Italian visual artist

Filippo Fiumani (b. 1987) is an Italian artist, author and actor.

His work involves the combination of technology repurposed materials to create installations and fine-art pieces.

== Art practice and themes ==
Fiumani's work is multidisciplinary, including painting, photography, video, and digital art. His pieces often engage with themes of structure and disorder, consumerism, nature and technology.

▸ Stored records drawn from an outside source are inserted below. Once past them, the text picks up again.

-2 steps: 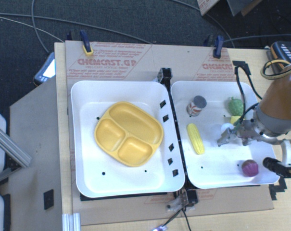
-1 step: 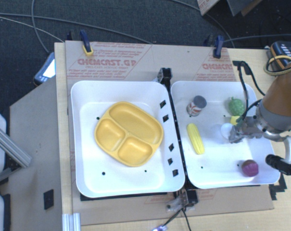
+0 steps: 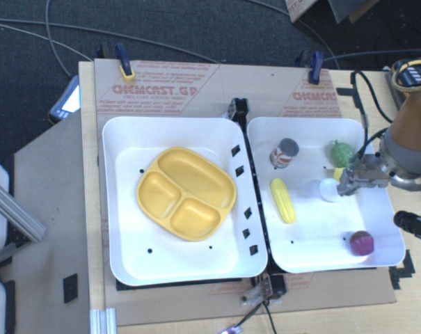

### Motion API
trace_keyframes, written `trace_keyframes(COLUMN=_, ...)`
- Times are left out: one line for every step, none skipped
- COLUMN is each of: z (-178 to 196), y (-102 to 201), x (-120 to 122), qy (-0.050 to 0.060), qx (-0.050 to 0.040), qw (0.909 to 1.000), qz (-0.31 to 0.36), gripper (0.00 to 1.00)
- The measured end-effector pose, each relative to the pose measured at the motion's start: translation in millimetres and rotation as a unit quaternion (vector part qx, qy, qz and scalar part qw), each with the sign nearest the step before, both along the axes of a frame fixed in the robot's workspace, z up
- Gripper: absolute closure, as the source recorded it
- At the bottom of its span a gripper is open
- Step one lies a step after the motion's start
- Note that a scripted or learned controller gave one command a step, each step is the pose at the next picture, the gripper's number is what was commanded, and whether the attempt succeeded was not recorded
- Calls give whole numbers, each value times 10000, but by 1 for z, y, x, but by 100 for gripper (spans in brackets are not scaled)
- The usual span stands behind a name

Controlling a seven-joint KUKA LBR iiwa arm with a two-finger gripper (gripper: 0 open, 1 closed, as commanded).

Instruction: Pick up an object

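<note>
Two shallow white bins are being viewed from above, side by side on a bench. The left bin is holding a yellow plastic divided plate. The right bin is holding a yellow plastic corn cob, a small grey-capped canister, a green leafy toy vegetable, a round purple toy fruit and a small pale rounded object.

Risk is being judged here: the gripper is sitting between the green vegetable and the pale object, so a closing grasp could be split between them, with one being nudged aside or neither being caught. The pale object is also blending into the white floor, and a smooth round shape is likely to be squeezed out.

The grey arm, with its orange band, is being reached in from the right edge, wrist low over the right bin's upper right part, the gripper pointing leftward just beside the pale object. Whether the gripper is spread or pressed together cannot be told from this view.
</note>
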State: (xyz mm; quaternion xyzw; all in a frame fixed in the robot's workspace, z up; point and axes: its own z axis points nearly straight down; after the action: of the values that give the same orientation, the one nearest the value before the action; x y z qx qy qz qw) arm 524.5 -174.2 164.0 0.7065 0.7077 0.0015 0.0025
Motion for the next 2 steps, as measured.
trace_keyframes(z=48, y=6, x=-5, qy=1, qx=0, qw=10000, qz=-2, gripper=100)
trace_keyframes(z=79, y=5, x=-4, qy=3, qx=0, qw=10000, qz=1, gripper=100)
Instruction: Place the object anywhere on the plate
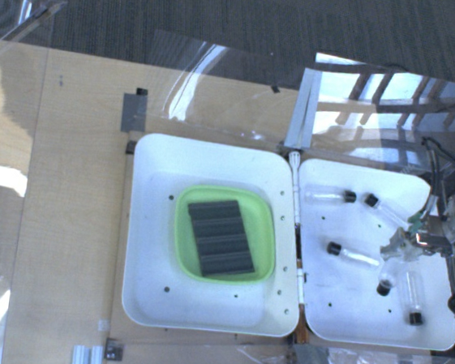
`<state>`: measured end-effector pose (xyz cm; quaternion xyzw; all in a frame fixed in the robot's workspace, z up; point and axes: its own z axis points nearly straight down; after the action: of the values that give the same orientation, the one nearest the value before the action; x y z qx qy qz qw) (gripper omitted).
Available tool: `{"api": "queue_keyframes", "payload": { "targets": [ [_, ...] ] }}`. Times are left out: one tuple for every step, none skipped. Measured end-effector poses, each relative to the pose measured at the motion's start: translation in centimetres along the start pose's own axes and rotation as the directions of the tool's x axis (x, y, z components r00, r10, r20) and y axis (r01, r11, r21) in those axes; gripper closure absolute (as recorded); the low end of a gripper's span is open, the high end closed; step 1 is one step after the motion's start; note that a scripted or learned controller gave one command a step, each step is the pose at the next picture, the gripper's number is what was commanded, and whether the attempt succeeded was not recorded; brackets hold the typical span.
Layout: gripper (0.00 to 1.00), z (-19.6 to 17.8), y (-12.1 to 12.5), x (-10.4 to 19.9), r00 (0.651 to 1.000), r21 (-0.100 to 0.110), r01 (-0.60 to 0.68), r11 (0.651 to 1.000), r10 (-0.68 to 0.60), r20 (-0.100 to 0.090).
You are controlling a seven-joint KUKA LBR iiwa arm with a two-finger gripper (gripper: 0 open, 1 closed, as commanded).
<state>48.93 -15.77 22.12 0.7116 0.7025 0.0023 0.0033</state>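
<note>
Hovering over the right bin [431, 327] among clear black-capped tubes [348, 253], the gripper [404, 244] hides its grip state, while 1 dark ridged block [220, 237] lies on the green plate [181, 245].

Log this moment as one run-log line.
gripper: over right bin, among clear tubes | fingers: cannot tell | green plate: left bin, bears dark ridged block | placement: not yet done

Dark ribbed block [220, 237] on green plate [181, 245] — gripper [399, 247] over clear tubes [350, 254] in right bin [343, 313].
</note>
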Motion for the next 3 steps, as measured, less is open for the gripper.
{"api": "queue_keyframes", "payload": {
  "targets": [
    [1.00, 1.7, -0.1, 7.4, 0.998, 0.002, 0.070, 0.998, -0.070, -0.001],
    [1.00, 3.7, 3.2, 14.9, 0.991, 0.002, 0.130, 0.991, -0.130, -0.002],
    [0.00, 3.6, 3.2, 14.9, 0.992, 0.002, 0.130, 0.992, -0.130, -0.002]
  ]
}}
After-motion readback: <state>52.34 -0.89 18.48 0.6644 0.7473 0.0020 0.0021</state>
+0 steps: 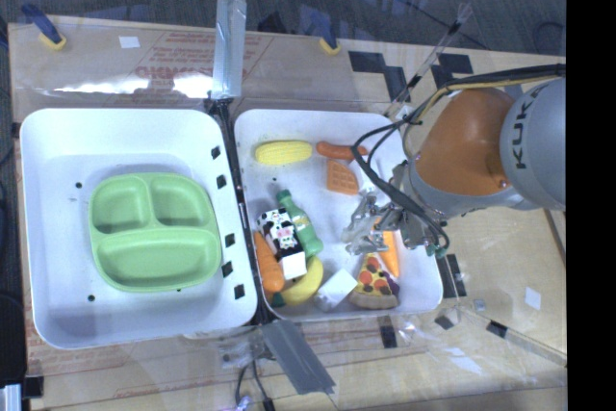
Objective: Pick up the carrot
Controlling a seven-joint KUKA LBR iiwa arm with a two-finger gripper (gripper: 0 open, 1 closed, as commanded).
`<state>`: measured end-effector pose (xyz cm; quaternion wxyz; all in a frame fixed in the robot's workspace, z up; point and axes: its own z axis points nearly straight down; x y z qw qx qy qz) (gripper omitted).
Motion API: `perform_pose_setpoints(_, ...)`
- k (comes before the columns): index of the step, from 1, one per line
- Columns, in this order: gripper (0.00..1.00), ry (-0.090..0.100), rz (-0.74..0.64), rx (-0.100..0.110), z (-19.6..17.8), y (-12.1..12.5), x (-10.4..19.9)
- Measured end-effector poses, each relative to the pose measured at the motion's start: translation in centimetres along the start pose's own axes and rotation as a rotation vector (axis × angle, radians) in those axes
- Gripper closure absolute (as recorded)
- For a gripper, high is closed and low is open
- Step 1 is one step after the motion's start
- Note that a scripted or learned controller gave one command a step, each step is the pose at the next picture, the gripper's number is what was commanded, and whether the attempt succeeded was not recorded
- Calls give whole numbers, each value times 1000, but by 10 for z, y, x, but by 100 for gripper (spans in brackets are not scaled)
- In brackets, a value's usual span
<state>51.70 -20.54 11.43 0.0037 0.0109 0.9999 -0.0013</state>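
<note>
Pincer (373, 224): low in the right-hand bin, near its right wall, metal fingers pointing left. Cannot tell if released or clenched. Nothing visibly between them.
Arm (500, 144): grey body with orange band, comes in from the right and hangs over the right bin's right edge. Cables run along it toward the wrist.
Bench (115, 63): pale wood tone, clear sheeting taped over it, carries both bins.
Left bin (48, 303): white, shallow, holds the plate.
Right bin (289, 122): white, shallow, crowded with toy food.
Green plate (152, 232): three sections, rests in the middle of the left bin.
Carrot (269, 261): orange, long, lies along the right bin's left wall, lower half, well apart from the pincer. Touches the milk carton's left side.
Corn cob (283, 152): yellow, upper left of the right bin.
Banana (306, 282): yellow, low in the bin, just right of the carrot's lower end.
Pizza slice (375, 282): lower right of the bin, below the pincer.
Green bottle (300, 224): tilted, beside the carton.
Milk carton (283, 236): white with black cow patches.
Sausage (335, 150): orange-red, just right of the corn.
Orange wedge piece (341, 177): flat, under the sausage.
</note>
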Motion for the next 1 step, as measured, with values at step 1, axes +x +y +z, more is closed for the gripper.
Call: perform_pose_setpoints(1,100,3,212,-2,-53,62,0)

Working across sculpture, painting and installation, his multidisciplinary practice explores the friction between environmental decay, digital technology, human emotion, and urban chaos.

His paintings feature vibrant colors, chaotic brushstrokes, while his sculptures use neon lights, trash and deconstructed words to challenge traditional meanings. His work often engages with digital and recycled materials, reflecting on the relationship between technology, over-consumerism, and identity.

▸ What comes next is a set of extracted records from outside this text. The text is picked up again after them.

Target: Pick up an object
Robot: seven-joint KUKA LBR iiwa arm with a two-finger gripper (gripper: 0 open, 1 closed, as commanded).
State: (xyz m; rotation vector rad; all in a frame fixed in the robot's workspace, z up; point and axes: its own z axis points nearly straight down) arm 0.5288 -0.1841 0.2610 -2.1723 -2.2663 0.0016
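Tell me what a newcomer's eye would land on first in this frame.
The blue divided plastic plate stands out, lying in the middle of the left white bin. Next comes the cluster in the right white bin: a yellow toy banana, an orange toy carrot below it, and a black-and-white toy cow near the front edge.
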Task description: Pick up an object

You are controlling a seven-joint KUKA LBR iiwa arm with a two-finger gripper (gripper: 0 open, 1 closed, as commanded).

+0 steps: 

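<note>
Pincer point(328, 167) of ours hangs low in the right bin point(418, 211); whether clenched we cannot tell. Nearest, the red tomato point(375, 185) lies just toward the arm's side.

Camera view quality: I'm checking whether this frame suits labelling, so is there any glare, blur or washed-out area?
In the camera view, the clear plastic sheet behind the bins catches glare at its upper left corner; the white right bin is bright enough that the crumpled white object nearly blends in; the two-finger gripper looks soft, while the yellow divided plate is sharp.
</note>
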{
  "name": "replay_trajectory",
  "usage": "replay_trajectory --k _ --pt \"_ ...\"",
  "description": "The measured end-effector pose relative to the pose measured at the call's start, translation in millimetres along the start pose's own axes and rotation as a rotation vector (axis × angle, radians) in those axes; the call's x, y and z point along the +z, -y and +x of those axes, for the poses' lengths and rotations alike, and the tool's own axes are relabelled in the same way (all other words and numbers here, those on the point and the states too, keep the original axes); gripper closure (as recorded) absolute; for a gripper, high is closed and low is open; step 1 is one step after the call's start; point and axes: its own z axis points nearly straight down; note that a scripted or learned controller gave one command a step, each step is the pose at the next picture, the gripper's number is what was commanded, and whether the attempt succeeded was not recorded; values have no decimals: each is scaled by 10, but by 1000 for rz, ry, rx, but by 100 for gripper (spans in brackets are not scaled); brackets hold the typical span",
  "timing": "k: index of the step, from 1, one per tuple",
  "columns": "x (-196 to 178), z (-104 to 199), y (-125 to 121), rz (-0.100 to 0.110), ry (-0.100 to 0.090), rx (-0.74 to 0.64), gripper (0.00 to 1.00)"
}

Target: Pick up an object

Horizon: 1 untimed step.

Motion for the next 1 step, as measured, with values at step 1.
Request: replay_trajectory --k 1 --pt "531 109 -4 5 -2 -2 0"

His practice extends to product design, such as "Le Mani" a pen designed for blind people in 2014.

Fiumani has participated in artist residencies in Italy and in the United States (Memorie Urbane, Gaeta, 2022, Hustler Building, Los Angeles, 2024).

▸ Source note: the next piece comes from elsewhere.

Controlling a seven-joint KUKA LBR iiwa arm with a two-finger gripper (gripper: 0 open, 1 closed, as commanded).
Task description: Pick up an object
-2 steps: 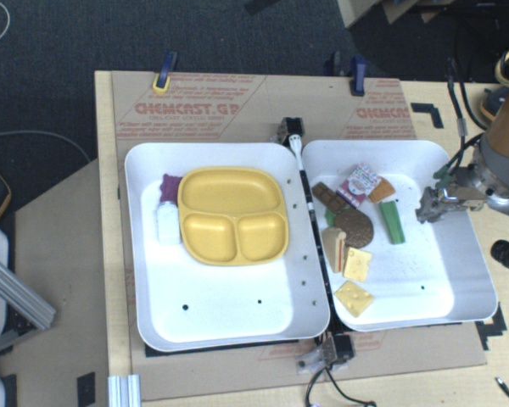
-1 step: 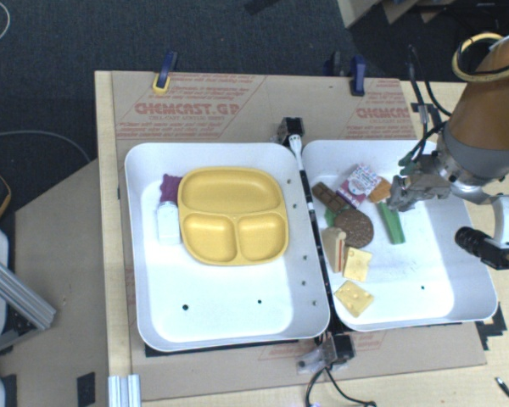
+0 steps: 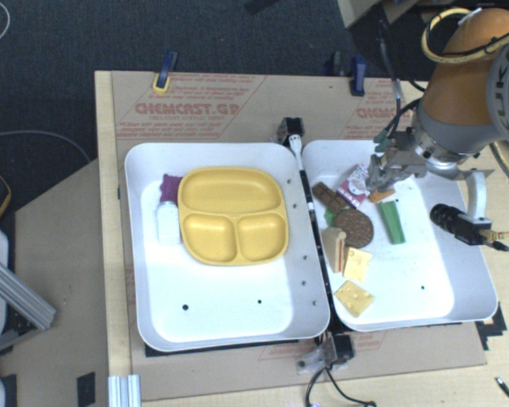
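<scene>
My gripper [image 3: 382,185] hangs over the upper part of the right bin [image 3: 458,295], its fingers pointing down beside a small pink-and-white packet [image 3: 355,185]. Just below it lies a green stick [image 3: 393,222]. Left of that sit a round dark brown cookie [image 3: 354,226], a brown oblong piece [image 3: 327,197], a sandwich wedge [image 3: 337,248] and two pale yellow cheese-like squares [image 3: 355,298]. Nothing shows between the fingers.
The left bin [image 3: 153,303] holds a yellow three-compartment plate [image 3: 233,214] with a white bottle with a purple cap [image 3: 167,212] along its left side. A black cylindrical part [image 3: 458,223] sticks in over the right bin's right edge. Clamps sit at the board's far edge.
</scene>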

He has held solo exhibitions at Underdogs Gallery, Lisbon (2021), Songword Art Gallery (2024), LA, USA, and at Galleria Nicolau Nasoni, Porto (2026).

He has also taken part in group exhibitions with Acid Gallery, Lille, France; Zclub Gallery, Mexico City, Mexico; Cordoaria, Art Expo, Lisboa; Boom Festival, Portugal; Wheels and Waves, Biarritz, France; One Root, Paris, France; Wuum Gallery, Los Angeles, USA.

Fiumani has furthermore been invited to collaborate on artistic intervention projects such as Futurama, Serpa and Alvito, Portugal (2023–26); Kalorama Festival with Underdogs Gallery, Lisbon (2022); Iminente Festival, Lisbon (2023); Soul on the moon, Sandeman Foundation, Quinta do seixo (2022);

== Acting ==

He has appeared as an actor, playing "Gianluca" an Italian Mafioso on Turn of the Tide on Netflix.

He has been playing other characters on the following projects:

Belmonte, Tv series 2014; Agua de Mar, Tv series 2015; Star Sailors TV mini series 2025; A protegida, Tv series 2025.

== Other activities ==
Fiumani supports Sea Shepard, a non-profit marine conservation organization that uses direct action tactics to achieve its goals.